Kansas Army Guard discharges gay soldier

Feb 11, 2009 22:29

Amy Brian found out this past November just what the military's "don't ask-don't tell" policy means.


No one in the military asked her if she was gay during her nine years in the Kansas Army National Guard. And she didn't tell anybody in the military she was gay.

"I'd never really tried to hide my homosexuality to the close people I worked with," she said. "And they didn't really seem to care or think any different of it."

But in August 2008, a Kansas Army National Guard lieutenant informed Brian she was being investigated for homosexual conduct after a female civilian co-worker at the U.S. Property and Fiscal Office said she had seen Brian kissing a woman in the checkout line at a Wal-Mart store.

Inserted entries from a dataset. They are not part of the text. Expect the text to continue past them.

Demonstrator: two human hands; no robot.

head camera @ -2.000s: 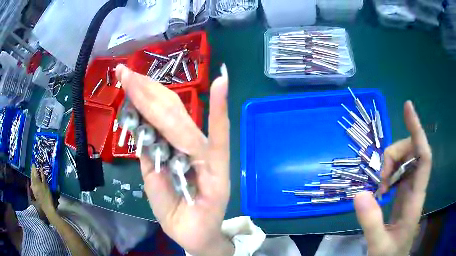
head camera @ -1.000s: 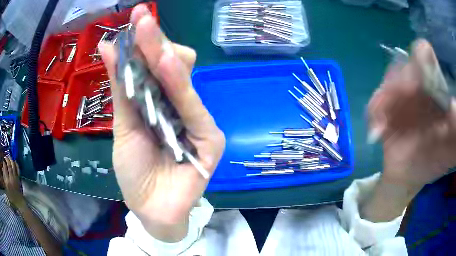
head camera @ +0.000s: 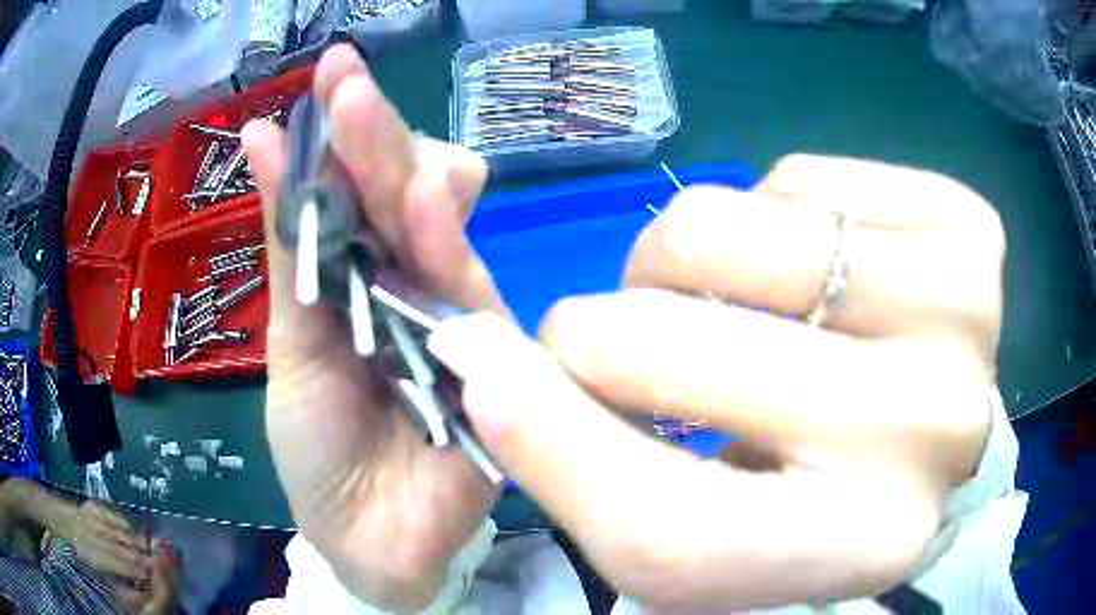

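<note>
My left hand point(head camera: 373, 396) is raised close to the camera and is closed around several slim silver-grey motors point(head camera: 322, 216), their pale pins pointing down towards the palm's heel. My right hand point(head camera: 769, 396) is large in front, with curled fingers and a ring. Its fingertips touch the motors in my left palm. One thin pin lies at the right fingertip. A dark end of something shows below the right hand; whether the hand holds it cannot be told. The blue tray point(head camera: 541, 246) is mostly hidden behind my right hand.
A clear plastic box point(head camera: 565, 150) of motors in rows stands behind the tray. Red bins point(head camera: 150, 348) with short metal cylinders, a black flexible hose point(head camera: 60, 228) and white scraps point(head camera: 196, 463) are at left. Another person's hands point(head camera: 114, 541) show at lower left. Clear bags point(head camera: 1016, 54) lie at upper right.
My right hand has come from the far right to the motors in my left palm and now covers much of the tray. My left hand still holds the motors.
</note>
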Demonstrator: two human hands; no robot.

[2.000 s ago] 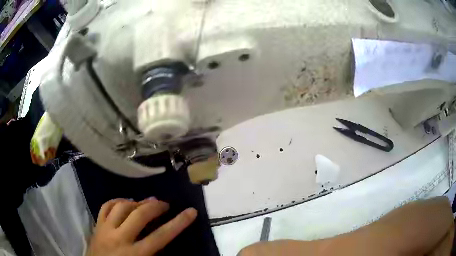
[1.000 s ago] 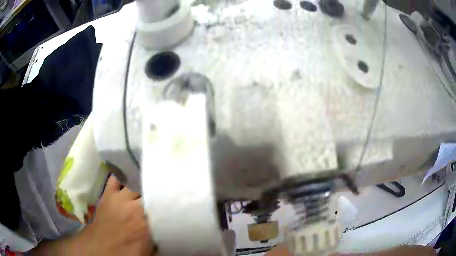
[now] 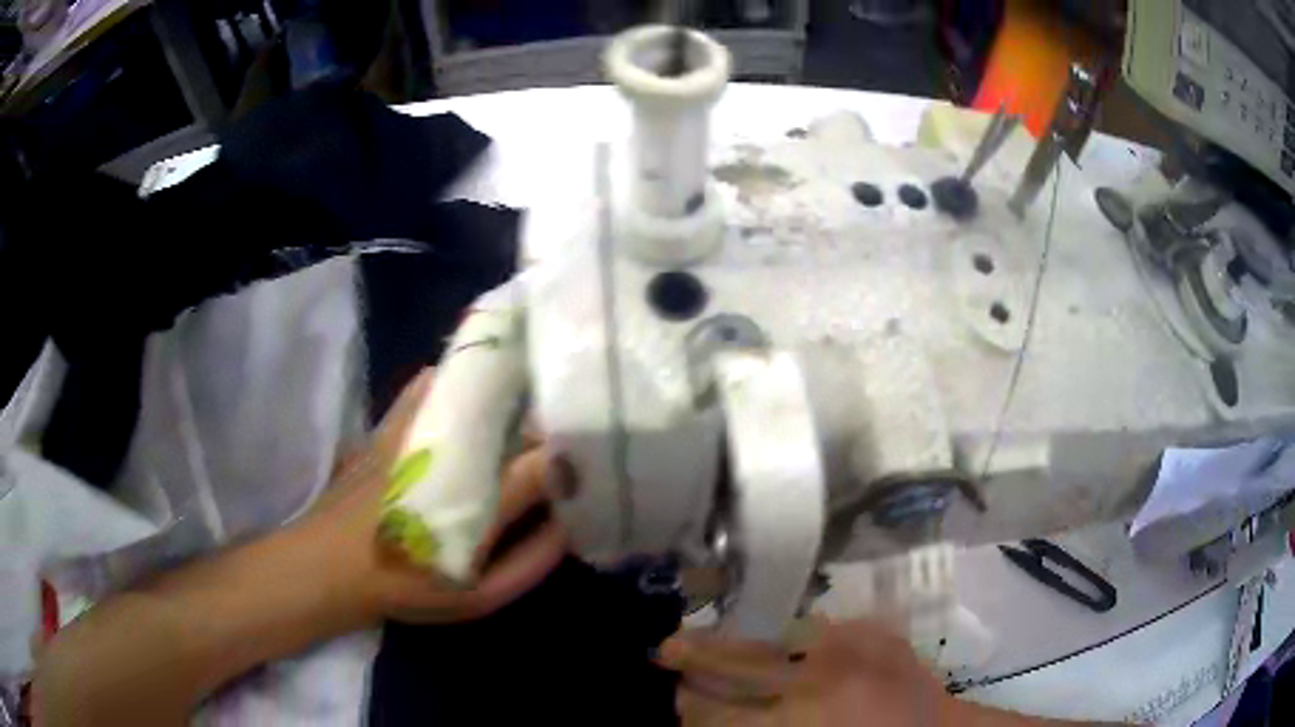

From the moment the co-worker made her statement, Brian's performance record and the sacrifices she had made to serve her country in Iraq no longer mattered.

Brian is the first gay person to be "separated" - or discharged - from the Kansas Army National Guard based on the "don't ask-don't tell" policy.

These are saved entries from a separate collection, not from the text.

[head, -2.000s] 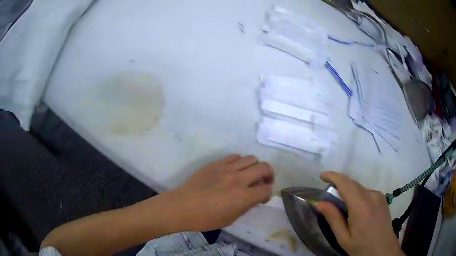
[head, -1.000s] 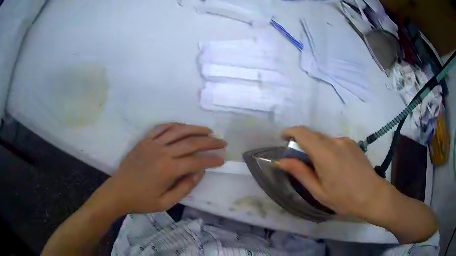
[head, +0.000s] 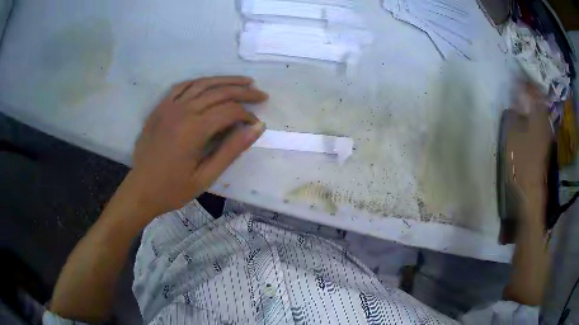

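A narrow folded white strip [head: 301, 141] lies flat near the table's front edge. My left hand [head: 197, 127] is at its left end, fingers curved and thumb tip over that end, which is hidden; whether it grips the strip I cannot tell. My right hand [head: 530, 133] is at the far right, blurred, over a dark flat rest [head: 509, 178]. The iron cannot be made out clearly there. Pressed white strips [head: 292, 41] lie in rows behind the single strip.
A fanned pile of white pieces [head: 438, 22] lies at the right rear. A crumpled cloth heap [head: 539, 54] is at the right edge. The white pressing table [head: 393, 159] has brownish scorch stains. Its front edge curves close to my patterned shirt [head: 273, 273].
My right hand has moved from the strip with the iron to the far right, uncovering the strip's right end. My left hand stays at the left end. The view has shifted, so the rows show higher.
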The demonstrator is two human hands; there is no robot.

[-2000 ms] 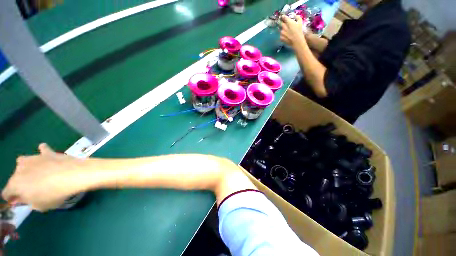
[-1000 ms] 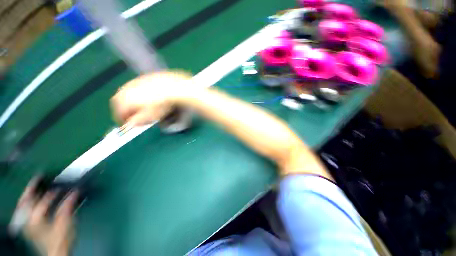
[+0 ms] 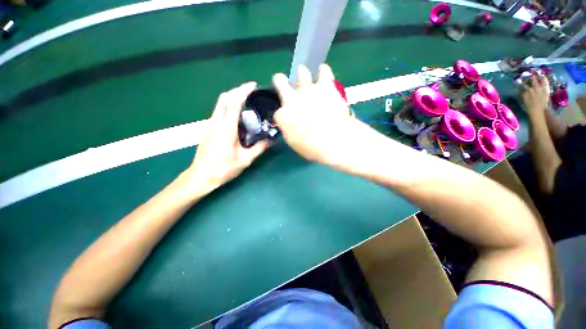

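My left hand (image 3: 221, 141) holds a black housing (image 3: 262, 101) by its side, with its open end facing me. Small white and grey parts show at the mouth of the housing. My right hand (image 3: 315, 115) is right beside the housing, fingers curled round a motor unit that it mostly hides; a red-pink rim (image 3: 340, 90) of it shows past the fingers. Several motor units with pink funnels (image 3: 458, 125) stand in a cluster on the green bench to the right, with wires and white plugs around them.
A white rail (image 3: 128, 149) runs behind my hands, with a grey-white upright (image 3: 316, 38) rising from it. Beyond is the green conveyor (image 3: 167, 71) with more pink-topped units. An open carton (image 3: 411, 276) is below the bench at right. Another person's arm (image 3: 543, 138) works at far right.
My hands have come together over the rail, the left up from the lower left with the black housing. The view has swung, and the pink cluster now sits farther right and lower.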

She joins nearly 12,500 other lesbian, gay and bisexual service members who have been discharged by the Pentagon from 1994 through 2007.

Women are discharged at a rate disproportionate to their presence in the military, according to a report by the Washington-based Servicemembers Legal Defense Network, a nonprofit organization dedicated to ending discrimination resulting from the "don't ask-don't tell" policy.

In 2003, 33 percent of all discharges based on homosexual conduct involved women, although females comprised 15 percent of the military personnel, the report said. The report, which contained the most recent available statistics, was based on data gathered from the government under the Freedom of Information Act.

"I was not separated because of any type of misconduct but plain and simply because someone else had a problem with my sexuality," Brian said.